Через сорок минут комментарий Мари Кровс вместе с интервью был ксерокопирован и отправлен фрау Розен.

Через час пятнадцать материал оказался в конторе господина Брюкнера.

Через семь часов копия документов была вручена в Мюнхене представителю ЦРУ президентом БНД.

Назавтра — по той же цепи — редактору Доле было предложено оплатить издержки за неопубликование комментария Мари Кровс о том, что «в Гаривасе взрывоопасная ситуация» и что «если лидеры революции не называют имен тех, кто намерен свергнуть Санчеса, то не потому, что не могут или ни хотят этого сделать, а лишь в связи с тем, что ждут нужного времени — удобного и целесообразного для такого рода заявления».

"Активность групп, породненных с концерном Дигона, — заключала Кровс, — не может не быть связана с надеждой на то, что в Гаривасе к власти придут новые люди, более «покладистые» и «трезво» оценивающие традиционную роль северного соседа и его государственные, а также и деловые интересы. Один из молодых майоров сказал мне в заключение беседы: «Продержавшись пару месяцев, мы надолго сохраним власть; в противном случае нас ждет катастрофа».

Мари Кровс обратилась в те редакции, с которыми ранее поддерживала устойчивые контакты, но ее разговоры теперь фиксировались; рычаги давления на редакторов были найдены заранее.
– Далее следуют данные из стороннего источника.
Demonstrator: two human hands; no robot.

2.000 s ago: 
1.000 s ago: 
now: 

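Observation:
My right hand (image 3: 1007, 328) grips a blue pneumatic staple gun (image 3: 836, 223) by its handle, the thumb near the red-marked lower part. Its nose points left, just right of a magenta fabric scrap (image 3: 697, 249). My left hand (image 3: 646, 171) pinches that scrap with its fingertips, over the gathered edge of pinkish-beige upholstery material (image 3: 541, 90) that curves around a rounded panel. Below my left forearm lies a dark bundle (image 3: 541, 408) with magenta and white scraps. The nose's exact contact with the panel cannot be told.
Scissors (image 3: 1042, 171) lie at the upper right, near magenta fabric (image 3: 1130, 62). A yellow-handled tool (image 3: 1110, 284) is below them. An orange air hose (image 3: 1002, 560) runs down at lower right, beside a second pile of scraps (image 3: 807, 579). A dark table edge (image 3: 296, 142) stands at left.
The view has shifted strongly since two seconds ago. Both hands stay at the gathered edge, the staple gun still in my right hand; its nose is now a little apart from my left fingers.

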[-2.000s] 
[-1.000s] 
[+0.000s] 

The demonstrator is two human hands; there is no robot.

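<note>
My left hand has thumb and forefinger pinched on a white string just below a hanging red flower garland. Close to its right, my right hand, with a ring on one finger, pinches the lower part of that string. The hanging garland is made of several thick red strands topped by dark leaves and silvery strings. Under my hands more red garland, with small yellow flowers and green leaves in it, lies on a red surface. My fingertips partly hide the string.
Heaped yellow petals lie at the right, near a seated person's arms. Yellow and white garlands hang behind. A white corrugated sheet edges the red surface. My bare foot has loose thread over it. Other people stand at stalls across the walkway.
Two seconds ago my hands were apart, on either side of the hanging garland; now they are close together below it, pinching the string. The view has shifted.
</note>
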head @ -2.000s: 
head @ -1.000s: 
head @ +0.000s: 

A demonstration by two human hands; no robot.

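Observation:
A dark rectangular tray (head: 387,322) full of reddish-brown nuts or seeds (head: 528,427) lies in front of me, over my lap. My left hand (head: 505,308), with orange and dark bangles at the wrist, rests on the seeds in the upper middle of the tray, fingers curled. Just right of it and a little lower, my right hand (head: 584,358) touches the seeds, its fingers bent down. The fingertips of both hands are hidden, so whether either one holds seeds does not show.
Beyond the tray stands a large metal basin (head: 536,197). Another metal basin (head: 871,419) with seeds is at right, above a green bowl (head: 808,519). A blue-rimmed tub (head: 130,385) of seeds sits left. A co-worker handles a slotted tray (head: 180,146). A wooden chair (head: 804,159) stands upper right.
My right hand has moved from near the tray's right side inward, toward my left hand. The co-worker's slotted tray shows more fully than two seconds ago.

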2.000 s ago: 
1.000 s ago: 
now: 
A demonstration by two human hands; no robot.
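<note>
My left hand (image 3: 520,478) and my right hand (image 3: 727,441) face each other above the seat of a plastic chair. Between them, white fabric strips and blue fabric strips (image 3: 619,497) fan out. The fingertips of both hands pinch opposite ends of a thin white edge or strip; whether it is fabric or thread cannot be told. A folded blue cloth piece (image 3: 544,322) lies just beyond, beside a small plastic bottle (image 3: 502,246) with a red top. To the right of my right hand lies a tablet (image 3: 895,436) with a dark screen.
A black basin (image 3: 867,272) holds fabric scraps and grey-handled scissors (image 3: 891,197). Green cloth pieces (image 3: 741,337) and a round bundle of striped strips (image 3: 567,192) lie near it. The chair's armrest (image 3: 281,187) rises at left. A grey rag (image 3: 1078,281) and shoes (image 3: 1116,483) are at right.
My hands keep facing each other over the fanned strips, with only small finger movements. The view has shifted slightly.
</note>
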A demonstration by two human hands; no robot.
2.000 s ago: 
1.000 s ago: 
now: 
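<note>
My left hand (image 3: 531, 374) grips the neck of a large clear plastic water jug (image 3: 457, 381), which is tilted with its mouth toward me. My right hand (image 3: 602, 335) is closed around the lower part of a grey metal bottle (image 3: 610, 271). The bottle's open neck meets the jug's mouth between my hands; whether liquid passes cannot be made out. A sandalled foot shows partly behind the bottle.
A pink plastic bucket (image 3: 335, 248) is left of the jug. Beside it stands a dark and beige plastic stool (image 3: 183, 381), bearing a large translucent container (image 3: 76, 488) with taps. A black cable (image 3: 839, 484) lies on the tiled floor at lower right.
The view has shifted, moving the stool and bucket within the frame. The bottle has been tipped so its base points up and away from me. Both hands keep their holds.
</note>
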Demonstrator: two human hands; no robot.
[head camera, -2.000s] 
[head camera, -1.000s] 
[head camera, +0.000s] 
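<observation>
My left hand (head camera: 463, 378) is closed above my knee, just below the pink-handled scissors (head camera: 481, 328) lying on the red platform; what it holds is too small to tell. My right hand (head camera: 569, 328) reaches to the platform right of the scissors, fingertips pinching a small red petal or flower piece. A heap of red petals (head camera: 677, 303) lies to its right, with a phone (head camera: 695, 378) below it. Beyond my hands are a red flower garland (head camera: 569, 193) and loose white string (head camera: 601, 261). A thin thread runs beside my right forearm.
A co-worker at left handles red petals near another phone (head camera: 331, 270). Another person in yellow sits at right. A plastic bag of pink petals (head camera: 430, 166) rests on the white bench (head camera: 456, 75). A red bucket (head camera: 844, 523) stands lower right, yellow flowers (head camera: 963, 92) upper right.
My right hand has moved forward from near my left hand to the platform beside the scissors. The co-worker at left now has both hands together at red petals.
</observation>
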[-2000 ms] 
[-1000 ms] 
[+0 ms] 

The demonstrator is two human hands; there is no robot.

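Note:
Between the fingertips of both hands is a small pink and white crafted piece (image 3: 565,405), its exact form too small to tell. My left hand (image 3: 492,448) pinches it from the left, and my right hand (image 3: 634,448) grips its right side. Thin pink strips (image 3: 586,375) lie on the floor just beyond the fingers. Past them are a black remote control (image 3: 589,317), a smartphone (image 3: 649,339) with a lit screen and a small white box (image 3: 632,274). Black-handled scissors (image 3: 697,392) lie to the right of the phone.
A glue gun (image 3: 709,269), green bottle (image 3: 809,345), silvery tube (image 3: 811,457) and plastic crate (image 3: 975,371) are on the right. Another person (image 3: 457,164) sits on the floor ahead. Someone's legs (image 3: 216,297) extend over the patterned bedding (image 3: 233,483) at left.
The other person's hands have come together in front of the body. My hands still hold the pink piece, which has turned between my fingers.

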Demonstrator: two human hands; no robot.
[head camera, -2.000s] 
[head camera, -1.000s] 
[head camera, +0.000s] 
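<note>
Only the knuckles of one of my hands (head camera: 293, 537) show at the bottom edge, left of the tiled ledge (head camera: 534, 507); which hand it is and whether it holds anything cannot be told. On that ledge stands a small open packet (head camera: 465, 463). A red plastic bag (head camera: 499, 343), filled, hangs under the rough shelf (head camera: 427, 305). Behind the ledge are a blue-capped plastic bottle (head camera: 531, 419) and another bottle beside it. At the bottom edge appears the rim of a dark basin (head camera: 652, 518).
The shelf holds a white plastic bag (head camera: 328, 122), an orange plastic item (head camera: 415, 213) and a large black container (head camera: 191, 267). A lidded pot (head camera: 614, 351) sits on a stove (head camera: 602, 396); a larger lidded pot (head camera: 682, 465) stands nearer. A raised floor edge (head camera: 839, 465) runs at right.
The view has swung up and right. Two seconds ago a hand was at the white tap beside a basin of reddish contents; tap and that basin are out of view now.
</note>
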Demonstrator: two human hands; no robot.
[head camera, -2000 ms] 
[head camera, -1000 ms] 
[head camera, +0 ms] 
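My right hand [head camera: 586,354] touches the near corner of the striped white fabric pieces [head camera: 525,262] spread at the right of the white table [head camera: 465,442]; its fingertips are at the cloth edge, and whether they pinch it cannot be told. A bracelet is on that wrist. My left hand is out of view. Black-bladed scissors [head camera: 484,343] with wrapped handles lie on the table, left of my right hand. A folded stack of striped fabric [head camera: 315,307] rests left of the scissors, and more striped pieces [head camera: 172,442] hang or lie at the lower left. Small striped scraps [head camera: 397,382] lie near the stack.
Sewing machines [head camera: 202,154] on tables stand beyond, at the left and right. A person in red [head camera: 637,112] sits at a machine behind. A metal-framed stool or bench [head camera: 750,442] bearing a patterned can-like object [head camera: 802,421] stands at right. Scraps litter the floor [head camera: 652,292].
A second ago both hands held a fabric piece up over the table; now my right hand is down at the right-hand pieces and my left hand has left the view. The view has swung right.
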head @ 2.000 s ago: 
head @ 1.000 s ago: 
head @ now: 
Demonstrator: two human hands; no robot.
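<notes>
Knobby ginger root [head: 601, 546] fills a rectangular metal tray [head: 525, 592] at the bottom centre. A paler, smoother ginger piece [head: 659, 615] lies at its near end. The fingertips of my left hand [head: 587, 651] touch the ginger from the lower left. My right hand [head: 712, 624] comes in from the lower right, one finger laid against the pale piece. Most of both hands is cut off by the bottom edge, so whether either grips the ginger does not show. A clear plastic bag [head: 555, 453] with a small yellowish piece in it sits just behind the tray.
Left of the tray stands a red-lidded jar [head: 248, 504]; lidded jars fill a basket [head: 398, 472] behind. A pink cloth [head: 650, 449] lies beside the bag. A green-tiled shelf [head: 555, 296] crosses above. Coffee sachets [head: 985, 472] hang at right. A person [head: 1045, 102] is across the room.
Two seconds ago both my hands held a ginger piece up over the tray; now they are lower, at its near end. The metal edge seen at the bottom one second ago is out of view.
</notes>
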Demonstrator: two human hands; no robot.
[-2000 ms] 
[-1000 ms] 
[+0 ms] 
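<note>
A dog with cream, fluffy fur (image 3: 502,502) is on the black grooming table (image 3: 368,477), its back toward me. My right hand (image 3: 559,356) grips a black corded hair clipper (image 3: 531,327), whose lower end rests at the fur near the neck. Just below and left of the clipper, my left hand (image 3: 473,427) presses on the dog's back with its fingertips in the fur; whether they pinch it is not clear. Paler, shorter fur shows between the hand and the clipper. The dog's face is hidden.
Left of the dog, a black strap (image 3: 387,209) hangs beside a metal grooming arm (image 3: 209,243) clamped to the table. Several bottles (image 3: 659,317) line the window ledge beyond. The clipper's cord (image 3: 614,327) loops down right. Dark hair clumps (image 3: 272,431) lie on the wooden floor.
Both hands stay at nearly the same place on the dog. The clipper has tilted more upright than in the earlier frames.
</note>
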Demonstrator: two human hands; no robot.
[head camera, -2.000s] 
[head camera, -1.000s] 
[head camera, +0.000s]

Ей ничего не оставалось как метаться в поисках той газеты или журнала, которые могли бы напечатать то, что она обещала Мигелю Санчесу.

6

11.10.83 (18 часов 23 минуты)

Дон Баллоне теперь день делил на три равные части; перед завтраком он час плавал в бассейне, потом, выпив кофе, изучал телексы, поступавшие из его контор в Палермо, Риме, Милане, Вене, Марселе, Никосии, Хайфе, Каире, Гонконге, Далласе и Майами, отправлял указания, диктуя их своему стенографисту в присутствии адвоката Доменико Ферручи; без консультации с Ферручи он не предпринимал ни одного шага; затем просматривал отклики мировой прессы на новинки кино, сам, не доверяя никому, подбирал досье на ведущих актеров; изучал данные, поступившие с бирж; прежде всего интересовался «скачками» цен на серебро — исходный материал в производстве кинопленки; после этого анализировал сообщения из Южной Америки — там его интересовала земля, он носился с проектом создания своего «Лас-Вегаса»; генерал Стреснер, «пожизненный президент» Парагвая, был на связи; старый диктатор понимал, что пополнить казну фашистского режима без привлечения иностранных туристов невозможно, необходима индустрия; впрочем, Дон Баллоне как-то заметил адвокату Ферручи, что «Стреснер слишком одиозен, лучше бы завязать хорошие связи с Уругваем, там вроде достигнута стабильность»; после этого он спускался на второй этаж обедать, как правило, вместе с Ферручи; порой приглашали продюсера Чезаре — из безвестного администратора, работавшего на съемках, он вырос — с подачи Дона Баллоне — в крупнейшего европейского кинобосса, имел двадцать четыре прекрасных кинотеатра в Милане, Неаполе, Риме, Париже, Токио и Нью-Йорке, финансировал талантливую молодежь, понимавшую толк в бизнесе и киноделе (главный закон мафии — преемственность, ставка на тех, кого вытащил из дерьма, те не предадут); раза два в месяц приезжал личный духовник Дона Баллоне, при нем не подавали ни мяса, ни вина; его визиты падали на понедельник, именно этот день у Дона Баллоне был разгрузочным, он ел яблоки и пил соки, ничего больше.

После часового отдыха возле бассейна Дон Баллоне выходил на яхте в море; радиостанция была оборудована по последнему слову техники, связь со всем миром отлажена, шифр надежен.